Pods stuck in Terminating state when worker node is down (never redeployed on healthy nodes), how to fix this?

We run a kubernetes cluster provisioned with kubespray and discovered that each time when a faulty node goes down (we had this due to hardware issue recently) the pods executing on this node stuck in Terminating state indefinitely. Even after many hours the pods are not being redeploying on healthy nodes and thus our entire application is malfunctioning and the users are affected for a prolonged period of time.

How it is possible to configure kubernetes to perform failover in situations like this?

Below is our statefulset manifest.

apiVersion: apps/v1
kind: StatefulSet
metadata:
  namespace: project-stock
  name: ps-ra
spec:
  selector:
    matchLabels:
      infrastructure: ps
      application: report-api
      environment: staging
  serviceName: hl-ps-report-api
  replicas: 1
  template:
    metadata:
      namespace: project-stock
      labels:
        infrastructure: ps
        application: report-api
        environment: staging
    spec:
      terminationGracePeriodSeconds: 10
      containers:
        - name: ps-report-api
          image: localhost:5000/ps/nodejs-chrome-application:latest
          ports:
            - containerPort: 3000
              protocol: TCP
              name: nodejs-rest-api
          volumeMounts:
          resources:
            limits:
              cpu: 1000m
              memory: 8192Mi
            requests:
              cpu: 333m
              memory: 8192Mi
          livenessProbe:
            httpGet:
              path: /health/
              port: 3000
            initialDelaySeconds: 180
            periodSeconds: 10
            failureThreshold: 12
            timeoutSeconds: 10

Solution

Posted community wiki for better visibility. Feel free to expand it.

In my opinion, the behaviour on your kubespray cluster (pod staying in Terminating state) is fully intentional. Based on Kubernetes documentation:

A Pod is not deleted automatically when a node is unreachable. The Pods running on an unreachable Node enter the 'Terminating' or 'Unknown' state after a timeout. Pods may also enter these states when the user attempts graceful deletion of a Pod on an unreachable Node.

The same documentation introduces ways in which a Pod in Terminating state can be removed. Also there are some recommended best practices:

The only ways in which a Pod in such a state can be removed from the apiserver are as follows:

The Node object is deleted (either by you, or by the Node Controller).

The kubelet on the unresponsive Node starts responding, kills the Pod and removes the entry from the apiserver.

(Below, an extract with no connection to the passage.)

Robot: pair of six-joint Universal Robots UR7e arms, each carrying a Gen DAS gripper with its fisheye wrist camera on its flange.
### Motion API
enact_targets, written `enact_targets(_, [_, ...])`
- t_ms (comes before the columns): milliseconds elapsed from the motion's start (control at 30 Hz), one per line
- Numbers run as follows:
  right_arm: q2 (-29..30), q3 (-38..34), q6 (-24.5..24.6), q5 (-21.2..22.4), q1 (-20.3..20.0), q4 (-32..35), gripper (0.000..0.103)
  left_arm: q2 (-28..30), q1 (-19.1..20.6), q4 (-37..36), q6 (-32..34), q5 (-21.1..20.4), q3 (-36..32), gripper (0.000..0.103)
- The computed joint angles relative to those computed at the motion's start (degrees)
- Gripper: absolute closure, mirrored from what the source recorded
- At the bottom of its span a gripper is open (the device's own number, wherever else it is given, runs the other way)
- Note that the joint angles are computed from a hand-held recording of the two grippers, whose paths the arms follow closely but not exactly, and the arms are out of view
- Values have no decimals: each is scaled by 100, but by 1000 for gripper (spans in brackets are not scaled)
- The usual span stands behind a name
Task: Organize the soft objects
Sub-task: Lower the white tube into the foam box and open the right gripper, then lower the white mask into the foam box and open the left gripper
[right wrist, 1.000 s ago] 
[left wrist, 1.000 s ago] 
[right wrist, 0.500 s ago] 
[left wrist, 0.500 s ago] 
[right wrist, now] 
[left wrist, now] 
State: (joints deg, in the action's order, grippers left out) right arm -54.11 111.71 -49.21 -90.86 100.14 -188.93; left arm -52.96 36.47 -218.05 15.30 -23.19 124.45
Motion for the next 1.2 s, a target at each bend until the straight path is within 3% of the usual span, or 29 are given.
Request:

Force deletion of the Pod by the user.

The recommended best practice is to use the first or second approach. If a Node is confirmed to be dead (e.g. permanently disconnected from the network, powered down, etc), then delete the Node object. If the Node is suffering from a network partition, then try to resolve this or wait for it to resolve. When the partition heals, the kubelet will complete the deletion of the Pod and free up its name in the apiserver. Normally, the system completes the deletion once the Pod is no longer running on a Node, or the Node is deleted by an administrator. You may override this by force deleting the Pod.

You can implement Graceful Node Shutdown if your node is shutdown in one of the following ways:

On Linux, your system can shut down in many different situations. For example:

A user or script running shutdown -h now or systemctl poweroff or systemctl reboot.

Physically pressing a power button on the machine.

Stopping a VM instance on a cloud provider, e.g. gcloud compute instances stop on GCP.

A Preemptible VM or Spot Instance that your cloud provider can terminate unexpectedly, but with a brief warning.

Keep in mind this feature is supported from version 1.20 (where it is in alpha state) and up (currently in 1.21 is in beta state).

The other solution, mentioned in documentation is to manually delete a node, for example using a kubectl delete node <your-node-name>:

If a Node is confirmed to be dead (e.g. permanently disconnected from the network, powered down, etc), then delete the Node object.

Then pod will be re-scheduled on the other node.

The last workaround is to set TerminationGracePeriodSeconds to 0, but this is strongly discouraged:

For the above to lead to graceful termination, the Pod must not specify a pod.Spec.TerminationGracePeriodSeconds of 0. The practice of setting a pod.Spec.TerminationGracePeriodSeconds of 0 seconds is unsafe and strongly discouraged for StatefulSet Pods. Graceful deletion is safe and will ensure that the Pod shuts down gracefully before the kubelet deletes the name from the apiserver.